Après avoir participé à une table ronde sur la pollution marine réunissant ONG locales et acteurs politiques ou scientifiques libanais, nos rencontres beyrouthines se sont poursuivies par une réunion de plusieurs heures dans les locaux du Conseil National de la Recherche Scientifique (CNRS) Libanais, une structure de recherche qui a fêté il y a peu ses cinquante ans d’existence. L’équipe scientifique de Tara accompagnée de Romain Troublé, secrétaire général de Tara Expéditions, a ainsi pu rencontrer une dizaine de chercheurs du Centre National des Sciences Marines, l’une des quatre branches du CNRS Libanais.

« Nous voulions avoir un échange constructif entre nos scientifiques et l’équipe de Tara, pour à la fois présenter nos travaux respectifs et trouver des pistes de collaborations futures » explique Gaby Khalaf, le directeur de ce centre.

Cette réunion commença donc par une présentation des recherches menées par la structure libanaise, et notamment les travaux des doctorants présents lors de cette réunion.
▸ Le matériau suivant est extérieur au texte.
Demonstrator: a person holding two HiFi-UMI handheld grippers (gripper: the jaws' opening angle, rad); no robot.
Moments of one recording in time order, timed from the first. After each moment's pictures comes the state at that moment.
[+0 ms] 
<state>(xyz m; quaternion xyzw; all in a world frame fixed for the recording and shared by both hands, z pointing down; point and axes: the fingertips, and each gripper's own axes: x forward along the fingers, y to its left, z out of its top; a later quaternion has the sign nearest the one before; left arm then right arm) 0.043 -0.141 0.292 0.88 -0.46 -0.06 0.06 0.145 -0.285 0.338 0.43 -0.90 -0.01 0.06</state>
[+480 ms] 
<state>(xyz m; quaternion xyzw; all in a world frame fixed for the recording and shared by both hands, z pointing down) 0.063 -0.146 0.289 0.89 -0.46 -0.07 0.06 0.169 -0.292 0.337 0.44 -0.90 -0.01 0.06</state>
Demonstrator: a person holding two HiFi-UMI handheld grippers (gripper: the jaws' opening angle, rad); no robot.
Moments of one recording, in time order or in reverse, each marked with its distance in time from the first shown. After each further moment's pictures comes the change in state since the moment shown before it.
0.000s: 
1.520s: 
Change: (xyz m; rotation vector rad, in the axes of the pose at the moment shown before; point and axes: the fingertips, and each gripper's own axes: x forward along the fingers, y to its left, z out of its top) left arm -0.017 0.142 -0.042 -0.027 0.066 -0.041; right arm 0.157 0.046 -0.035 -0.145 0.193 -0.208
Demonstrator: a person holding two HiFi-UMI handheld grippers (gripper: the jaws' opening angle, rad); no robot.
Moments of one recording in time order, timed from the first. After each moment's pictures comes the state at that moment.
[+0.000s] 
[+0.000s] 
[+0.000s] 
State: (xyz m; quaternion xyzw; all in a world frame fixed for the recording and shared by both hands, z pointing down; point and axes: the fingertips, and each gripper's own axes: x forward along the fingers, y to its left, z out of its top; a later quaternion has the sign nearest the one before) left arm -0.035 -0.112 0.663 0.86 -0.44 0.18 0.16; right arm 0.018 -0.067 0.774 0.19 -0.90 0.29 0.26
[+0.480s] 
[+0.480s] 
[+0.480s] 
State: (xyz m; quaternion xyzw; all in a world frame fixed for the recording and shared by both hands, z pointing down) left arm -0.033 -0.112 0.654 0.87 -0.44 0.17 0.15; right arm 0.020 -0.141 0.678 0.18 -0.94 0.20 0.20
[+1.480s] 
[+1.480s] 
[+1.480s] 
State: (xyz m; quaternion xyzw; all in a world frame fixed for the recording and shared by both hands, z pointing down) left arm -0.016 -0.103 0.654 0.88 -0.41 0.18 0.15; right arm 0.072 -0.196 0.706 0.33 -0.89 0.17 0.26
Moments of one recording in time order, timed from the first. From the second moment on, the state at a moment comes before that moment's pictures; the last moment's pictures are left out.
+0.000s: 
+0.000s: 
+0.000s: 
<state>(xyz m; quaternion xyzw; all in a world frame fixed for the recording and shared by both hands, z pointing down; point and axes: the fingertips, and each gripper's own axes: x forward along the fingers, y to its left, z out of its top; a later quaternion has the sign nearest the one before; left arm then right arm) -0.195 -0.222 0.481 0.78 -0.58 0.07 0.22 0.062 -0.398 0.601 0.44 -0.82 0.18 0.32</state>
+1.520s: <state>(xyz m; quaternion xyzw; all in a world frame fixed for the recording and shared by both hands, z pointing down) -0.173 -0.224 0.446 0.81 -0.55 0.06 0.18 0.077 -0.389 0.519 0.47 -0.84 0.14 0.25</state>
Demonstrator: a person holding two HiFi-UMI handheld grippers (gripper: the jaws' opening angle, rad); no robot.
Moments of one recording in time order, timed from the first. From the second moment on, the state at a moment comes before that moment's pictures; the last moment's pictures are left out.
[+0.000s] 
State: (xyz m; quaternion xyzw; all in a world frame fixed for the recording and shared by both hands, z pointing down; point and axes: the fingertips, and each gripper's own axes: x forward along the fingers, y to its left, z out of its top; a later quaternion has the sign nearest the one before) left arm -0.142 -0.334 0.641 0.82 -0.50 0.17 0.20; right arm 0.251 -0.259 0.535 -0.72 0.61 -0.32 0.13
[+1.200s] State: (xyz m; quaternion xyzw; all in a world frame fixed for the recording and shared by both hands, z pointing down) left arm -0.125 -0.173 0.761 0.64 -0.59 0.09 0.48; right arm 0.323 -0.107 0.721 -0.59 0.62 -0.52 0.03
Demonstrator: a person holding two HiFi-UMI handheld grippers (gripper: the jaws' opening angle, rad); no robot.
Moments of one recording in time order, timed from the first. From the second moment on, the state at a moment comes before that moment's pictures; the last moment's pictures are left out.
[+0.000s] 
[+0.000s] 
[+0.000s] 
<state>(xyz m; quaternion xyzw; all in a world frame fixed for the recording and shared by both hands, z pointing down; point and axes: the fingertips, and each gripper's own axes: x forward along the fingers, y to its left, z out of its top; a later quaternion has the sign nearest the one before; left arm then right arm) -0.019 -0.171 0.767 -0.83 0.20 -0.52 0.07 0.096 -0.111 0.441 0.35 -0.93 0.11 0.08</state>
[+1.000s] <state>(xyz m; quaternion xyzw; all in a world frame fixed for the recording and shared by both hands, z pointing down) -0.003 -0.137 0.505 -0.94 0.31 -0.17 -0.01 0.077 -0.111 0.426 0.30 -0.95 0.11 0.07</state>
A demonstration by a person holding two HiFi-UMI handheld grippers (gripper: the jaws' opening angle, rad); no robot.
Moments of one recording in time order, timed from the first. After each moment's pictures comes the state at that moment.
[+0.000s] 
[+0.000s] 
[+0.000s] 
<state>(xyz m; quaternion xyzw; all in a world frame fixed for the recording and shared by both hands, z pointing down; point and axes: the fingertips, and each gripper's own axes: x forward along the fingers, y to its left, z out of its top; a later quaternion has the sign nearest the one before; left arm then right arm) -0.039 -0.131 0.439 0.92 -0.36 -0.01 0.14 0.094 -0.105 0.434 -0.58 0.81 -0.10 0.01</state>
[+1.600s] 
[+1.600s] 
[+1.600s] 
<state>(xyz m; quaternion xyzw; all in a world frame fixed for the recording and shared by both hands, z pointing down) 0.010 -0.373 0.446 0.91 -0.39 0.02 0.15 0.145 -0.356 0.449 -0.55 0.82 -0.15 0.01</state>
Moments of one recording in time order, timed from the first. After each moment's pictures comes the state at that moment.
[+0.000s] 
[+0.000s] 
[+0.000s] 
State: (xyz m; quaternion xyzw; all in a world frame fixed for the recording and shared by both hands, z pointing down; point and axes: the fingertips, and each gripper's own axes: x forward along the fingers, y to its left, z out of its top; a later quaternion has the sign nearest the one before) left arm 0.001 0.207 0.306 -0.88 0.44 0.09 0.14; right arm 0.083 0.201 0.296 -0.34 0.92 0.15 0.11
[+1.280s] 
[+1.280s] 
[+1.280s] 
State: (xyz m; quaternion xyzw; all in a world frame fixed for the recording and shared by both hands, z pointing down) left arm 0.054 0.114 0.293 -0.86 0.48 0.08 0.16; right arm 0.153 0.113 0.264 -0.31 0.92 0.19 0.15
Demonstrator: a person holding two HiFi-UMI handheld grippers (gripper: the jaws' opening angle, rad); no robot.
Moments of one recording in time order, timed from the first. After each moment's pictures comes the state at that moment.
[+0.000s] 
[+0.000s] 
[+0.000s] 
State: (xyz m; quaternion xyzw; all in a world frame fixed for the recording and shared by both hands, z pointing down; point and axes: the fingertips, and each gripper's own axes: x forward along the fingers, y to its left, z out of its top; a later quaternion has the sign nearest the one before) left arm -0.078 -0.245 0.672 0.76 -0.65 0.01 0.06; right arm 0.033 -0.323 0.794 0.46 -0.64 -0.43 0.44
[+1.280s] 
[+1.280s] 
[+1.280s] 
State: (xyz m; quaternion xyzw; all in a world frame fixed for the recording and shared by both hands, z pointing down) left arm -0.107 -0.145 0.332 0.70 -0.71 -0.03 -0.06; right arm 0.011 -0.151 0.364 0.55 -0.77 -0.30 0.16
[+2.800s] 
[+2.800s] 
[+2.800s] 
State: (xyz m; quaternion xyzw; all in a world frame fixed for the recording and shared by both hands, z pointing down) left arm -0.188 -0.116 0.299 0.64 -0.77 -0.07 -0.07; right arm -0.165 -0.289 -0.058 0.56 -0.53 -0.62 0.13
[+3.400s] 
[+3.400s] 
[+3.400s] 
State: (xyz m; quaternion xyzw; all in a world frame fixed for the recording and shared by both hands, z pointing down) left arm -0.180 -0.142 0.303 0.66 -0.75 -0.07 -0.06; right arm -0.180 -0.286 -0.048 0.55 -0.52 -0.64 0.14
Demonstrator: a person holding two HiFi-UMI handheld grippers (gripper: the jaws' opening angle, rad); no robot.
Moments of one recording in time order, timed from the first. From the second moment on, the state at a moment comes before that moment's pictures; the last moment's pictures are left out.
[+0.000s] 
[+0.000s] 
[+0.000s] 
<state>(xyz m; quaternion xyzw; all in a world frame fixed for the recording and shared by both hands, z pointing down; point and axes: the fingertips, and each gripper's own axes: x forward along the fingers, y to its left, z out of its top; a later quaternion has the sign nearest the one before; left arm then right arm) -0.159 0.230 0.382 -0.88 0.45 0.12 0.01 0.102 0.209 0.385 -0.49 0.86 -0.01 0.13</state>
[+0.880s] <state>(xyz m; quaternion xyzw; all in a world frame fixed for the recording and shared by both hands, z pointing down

Si les sujets étaient variés, du suivi des mammifères marins à l’étude de l’acidification en Méditerranée, ces travaux avaient comme point commun d’avoir été menés en partie en France, que cela soit à l’Université de Perpignan ou à l’Observatoire Océanologique de Villefranche-sur-Mer. « C’est une codirection franco-libanaise, reprend Gaby Khalaf. Les doctorants travaillent essentiellement au Liban mais font des visites régulières en France, où ils sont d’ailleurs inscrits. Depuis dix ans, une vingtaine de nos doctorants ont ainsi pu travailler en France ».

Après les doctorants du CNRS Libanais, l’équipe scientifique de Tara a pu prendre le relais en présentant brièvement le bateau, ses différentes missions de recherche, puis les protocoles de prélèvement de microplastiques en Méditerranée. Enfin, les chercheurs libanais ont découvert avec intérêt les premiers résultats des prélèvements effectués en 2009 dans les eaux libanaises, au début de l’expédition Tara Oceans. « A l’époque, nous venions d’avoir notre propre bateau de recherche, c’était donc très important pour nous de visiter Tara, pour voir les équipements et discuter avec les scientifiques, se souvient le directeur du Centre National des Sciences Marines. Aujourd’hui, c’est tout aussi intéressant de voir finalement ce que Tara a prélevé en 2009 au large du Liban ».

Après cet échange sur les travaux respectifs de chacun, ces quelques heures de réunion se sont soldées par des discussions bien moins formelles, allant des techniques de prélèvement de plancton, aux espèces marines invasives au Liban. L’occasion également pour tous d’envisager de nouvelles pistes d’entraide entre les deux équipes. Si le CNRS Libanais, très intéressé par la pollution de microplastiques, devrait ainsi vite recevoir les plans de notre filet Manta ; de notre coté, nous embarquerons lundi trois bouées dérivantes à bord de Tara, que nous larguerons peu après notre départ de Beyrouth. Un petit service, face à l’accueil aussi enthousiaste que chaleureux que nous recevons depuis notre arrivée dans la capitale libanaise.